- [Assignment]
Return the data verbatim, without pictures.

- [Information shown]
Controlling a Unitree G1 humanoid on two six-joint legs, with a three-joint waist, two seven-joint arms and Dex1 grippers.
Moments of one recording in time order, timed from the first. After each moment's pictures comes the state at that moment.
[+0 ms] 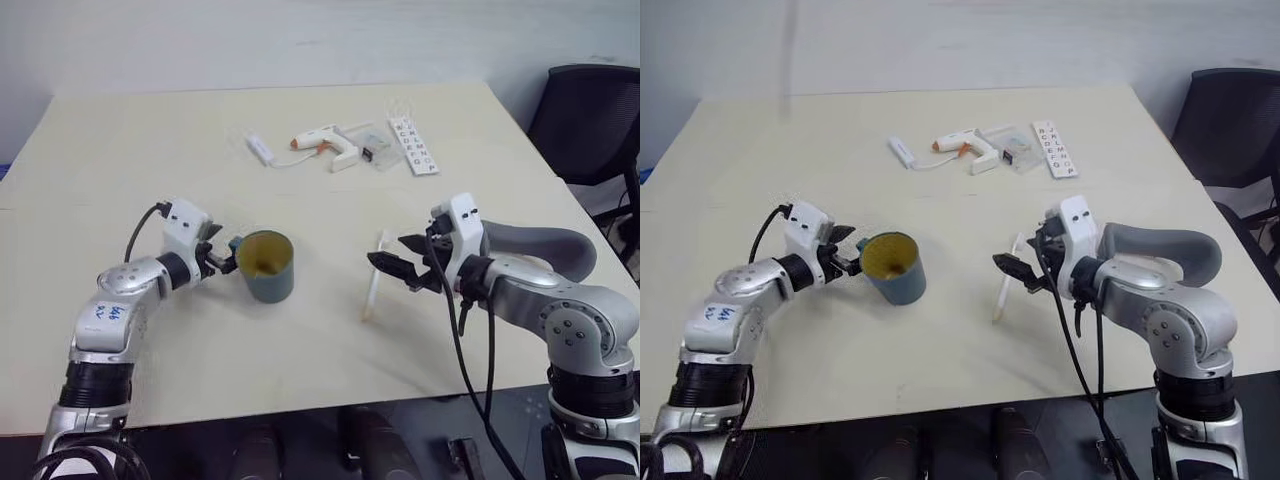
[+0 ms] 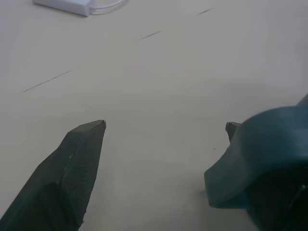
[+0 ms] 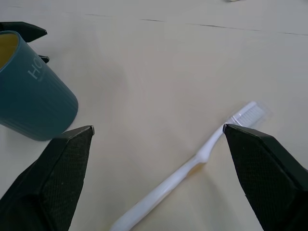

- [Answer to the problem]
Controlling a Unitree G1 humanoid on two six-joint legs, with a three-joint waist, two seven-joint arms and Dex1 grippers.
Moments of one recording in time order, timed from the first. After each moment's pictures comes the state at that moment.
[+0 ms] 
[+0 ms] 
[+0 ms] 

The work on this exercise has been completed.